There were strong shows elsewhere in the city – Ryan Gander, Navid Nuur, Maaike Schoorel, Michiel Cuellars, Ryan McGinley, Terry Rodgers… - plus an Aselm Keifer installation in the Rijksmuseum, new displays in the ‘temporary Stedelik’ – both major museums remain in the throws of redevelopment - and also more new artists to be found dotted around the canals. Here are three Dutch artists who appealed:



Dana Lixenberg: Fire Training Ground, Schiphol from ‘Set Amsterdam’ @ FOAM

One of the shows at the large and lively FOAM, a public photography institute which publishes the excellent journal of that name, was by the well-regarded New York resident Dana Lixenberg. In ‘Set Amsterdam’ she portrays her native city through landscapes and interiors emptied of people so as to resemble a film set, created by the lives soon due to retake centre stage. Possibly not the most original premise, but one which worked extremely well through the choice of elemental locations – from hostel to garbage incinerator to sex theatre – and the details on which she homed in.

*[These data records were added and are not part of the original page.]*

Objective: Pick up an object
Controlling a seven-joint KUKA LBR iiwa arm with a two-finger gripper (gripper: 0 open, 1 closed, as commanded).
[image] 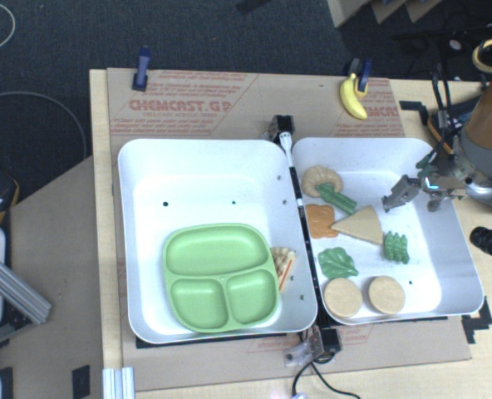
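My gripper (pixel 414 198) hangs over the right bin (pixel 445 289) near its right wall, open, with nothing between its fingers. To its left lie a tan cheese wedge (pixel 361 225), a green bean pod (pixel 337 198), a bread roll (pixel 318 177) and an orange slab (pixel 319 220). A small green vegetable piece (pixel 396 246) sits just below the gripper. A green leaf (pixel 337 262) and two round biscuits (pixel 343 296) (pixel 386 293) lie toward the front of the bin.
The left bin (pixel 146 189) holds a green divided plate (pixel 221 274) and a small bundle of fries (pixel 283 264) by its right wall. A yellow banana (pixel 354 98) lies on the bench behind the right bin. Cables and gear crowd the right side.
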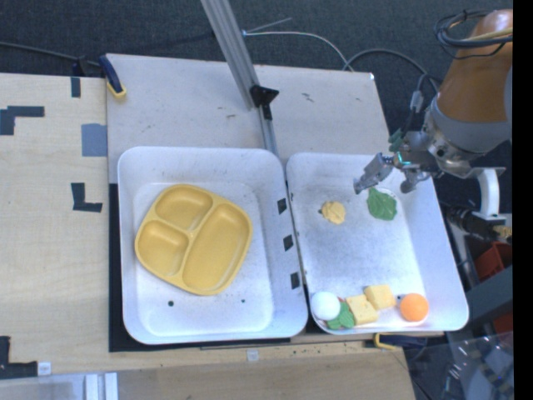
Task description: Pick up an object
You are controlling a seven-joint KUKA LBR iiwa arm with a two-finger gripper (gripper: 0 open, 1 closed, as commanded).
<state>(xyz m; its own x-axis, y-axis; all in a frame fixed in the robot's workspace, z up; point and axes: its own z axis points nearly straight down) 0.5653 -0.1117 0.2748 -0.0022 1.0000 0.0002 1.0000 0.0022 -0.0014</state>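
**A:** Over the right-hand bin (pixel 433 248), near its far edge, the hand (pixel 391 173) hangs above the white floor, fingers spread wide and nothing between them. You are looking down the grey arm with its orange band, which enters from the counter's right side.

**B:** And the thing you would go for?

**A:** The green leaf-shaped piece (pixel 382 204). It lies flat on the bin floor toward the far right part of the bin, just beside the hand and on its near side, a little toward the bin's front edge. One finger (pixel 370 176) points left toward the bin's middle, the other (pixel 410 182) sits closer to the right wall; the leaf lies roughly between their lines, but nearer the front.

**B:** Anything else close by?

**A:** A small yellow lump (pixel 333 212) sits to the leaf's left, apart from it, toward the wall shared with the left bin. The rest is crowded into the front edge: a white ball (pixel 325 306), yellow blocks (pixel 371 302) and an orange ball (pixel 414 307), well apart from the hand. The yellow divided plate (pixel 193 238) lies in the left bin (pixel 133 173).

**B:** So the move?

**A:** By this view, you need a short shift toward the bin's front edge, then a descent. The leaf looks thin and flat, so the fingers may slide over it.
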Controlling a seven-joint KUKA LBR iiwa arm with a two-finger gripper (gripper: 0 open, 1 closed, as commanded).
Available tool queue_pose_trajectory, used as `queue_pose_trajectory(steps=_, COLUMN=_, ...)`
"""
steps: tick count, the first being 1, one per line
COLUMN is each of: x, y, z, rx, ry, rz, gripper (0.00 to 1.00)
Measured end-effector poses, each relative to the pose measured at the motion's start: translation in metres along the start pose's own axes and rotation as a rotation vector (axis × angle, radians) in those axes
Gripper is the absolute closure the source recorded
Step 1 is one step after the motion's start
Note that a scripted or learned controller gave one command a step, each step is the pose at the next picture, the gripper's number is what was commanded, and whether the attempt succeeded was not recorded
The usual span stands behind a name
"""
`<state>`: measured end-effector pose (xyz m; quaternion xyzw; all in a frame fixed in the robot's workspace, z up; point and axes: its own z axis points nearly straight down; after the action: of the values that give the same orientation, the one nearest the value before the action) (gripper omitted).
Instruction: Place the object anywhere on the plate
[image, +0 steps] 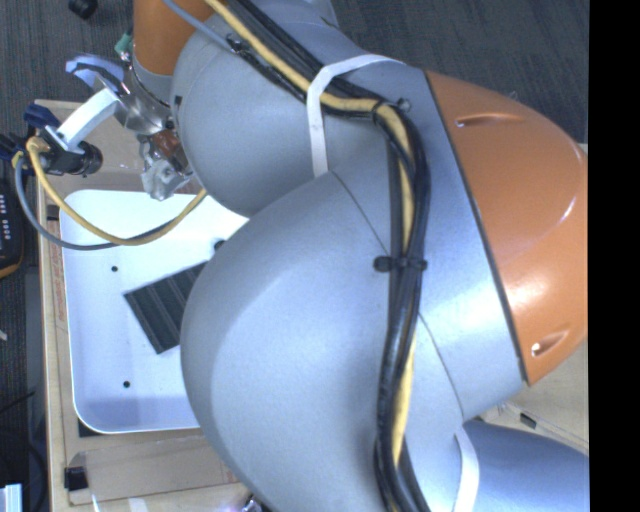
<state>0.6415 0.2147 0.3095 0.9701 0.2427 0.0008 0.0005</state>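
Observation:
My grey arm (330, 300) covers most of the camera view, with its orange band (510, 230) at the right. The gripper (158, 172) shows at the upper left, over the far edge of the left white bin (95, 330). A dark ribbed rectangular object (160, 305) lies flat on the bin floor, partly hidden under the arm. The gripper is well apart from it, toward the far edge of the bin.
A yellow cable (110, 238) loops from the wrist across the bin's far end. A blue and white fitting (75, 120) sticks out at the upper left. The wooden bench edge (110, 470) runs along the bin's near side.

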Motion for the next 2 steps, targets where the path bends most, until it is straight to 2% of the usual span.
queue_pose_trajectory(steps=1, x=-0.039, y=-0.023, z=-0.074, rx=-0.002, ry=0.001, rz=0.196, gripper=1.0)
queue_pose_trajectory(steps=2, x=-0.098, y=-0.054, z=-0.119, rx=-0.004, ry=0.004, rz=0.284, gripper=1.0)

Roderick Hietbrink: The Living Room @ Ron Mandos Gallery

The multimedia artist Roderick Hietbrink neatly combined photographs dealing with how the Chinese cover things in public spaces with a more local invasion of private space. His three channel video installation ‘The Living Room’ is set in the typically Dutch ‘doorzonwoning’ (literally ‘sun-through-house’), in which sunlight is maximised by means of a living room which stretches from the front of the house all the way to the back. The camera dwells a while on the furniture, potted plants, photos and personal possessions before a large oak tree invades in triple view, being dragged through the room to destructive effect.

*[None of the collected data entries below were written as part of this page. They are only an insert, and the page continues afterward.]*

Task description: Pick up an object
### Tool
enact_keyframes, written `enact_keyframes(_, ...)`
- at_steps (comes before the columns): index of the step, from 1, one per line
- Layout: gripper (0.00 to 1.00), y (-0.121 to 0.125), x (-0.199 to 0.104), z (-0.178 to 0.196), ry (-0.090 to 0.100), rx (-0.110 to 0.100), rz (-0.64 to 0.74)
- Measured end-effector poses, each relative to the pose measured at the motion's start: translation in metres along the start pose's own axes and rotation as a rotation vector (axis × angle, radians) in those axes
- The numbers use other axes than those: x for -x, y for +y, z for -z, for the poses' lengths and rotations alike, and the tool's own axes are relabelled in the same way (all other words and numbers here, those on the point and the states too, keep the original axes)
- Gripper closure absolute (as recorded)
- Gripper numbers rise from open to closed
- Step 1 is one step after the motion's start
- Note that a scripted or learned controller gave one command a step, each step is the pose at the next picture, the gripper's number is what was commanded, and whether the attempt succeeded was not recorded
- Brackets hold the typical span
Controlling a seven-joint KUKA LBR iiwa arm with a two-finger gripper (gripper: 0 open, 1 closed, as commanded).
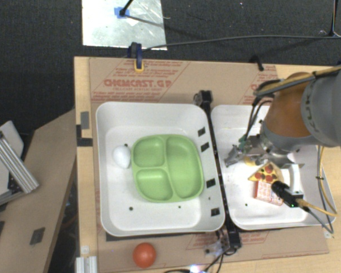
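Pizza slice (265, 172), a small yellow wedge with red dots, lies in the right bin (234, 212) a little right of its middle, flat on the white floor. Just below it, and seemingly touching it, lies a red packet (263, 193). The gripper (238, 152) hangs over the same bin, up and to the left of the slice, near it but with nothing plainly in its grasp; from where I stand I can't make out whether it is clenched or released. The arm (325, 104) comes in from the right, bent steeply down over the bin, its orange band (285, 117) directly above the wrist and its grey bulk covering the bin's upper right corner. The left bin (109, 206) stands hard against the right one, and black clips run down the seam where their walls meet. In it a green tray (167, 166) with three compartments takes up the middle. A white egg (121, 156) sits on the bin floor just beside the tray's left edge. Both bins rest on a brown board (176, 78) with red lettering. An orange ball (144, 255) sits on the board below the left bin, outside both. A blue clamp (136, 53) grips the board's far edge, and a silvery sheet (102, 16) lies beyond it on the dark floor.
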State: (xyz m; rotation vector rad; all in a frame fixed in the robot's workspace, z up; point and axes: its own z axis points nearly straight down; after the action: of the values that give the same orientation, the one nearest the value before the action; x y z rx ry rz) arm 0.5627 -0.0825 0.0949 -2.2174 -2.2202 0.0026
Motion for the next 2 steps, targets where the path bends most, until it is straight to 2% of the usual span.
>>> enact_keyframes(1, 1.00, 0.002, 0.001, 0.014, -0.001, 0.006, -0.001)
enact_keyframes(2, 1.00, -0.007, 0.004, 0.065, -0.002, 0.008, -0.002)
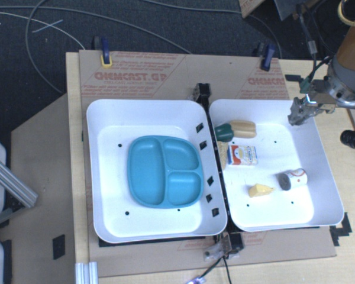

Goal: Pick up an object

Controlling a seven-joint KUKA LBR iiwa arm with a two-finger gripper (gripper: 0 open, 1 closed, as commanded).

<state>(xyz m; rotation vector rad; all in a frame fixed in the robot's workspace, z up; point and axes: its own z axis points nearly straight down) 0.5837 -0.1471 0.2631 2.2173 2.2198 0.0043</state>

Conny Kuilboer @ Actionfields Gallery, Belgium

The lively and centrally-placed Belgian cultural institute featured young artists from three galleries, including the Ghent-studying Dutch sculptor Conny Kuilboer, She most typically uses blankets, attracted by their warmth-giving yet constrictive character as well as the texture and available colours. The choice of such a constraining medium plays well with making unlikely connections, and here I liked the outlandish wit in the forcibly rough-cut link between animal and vegetable.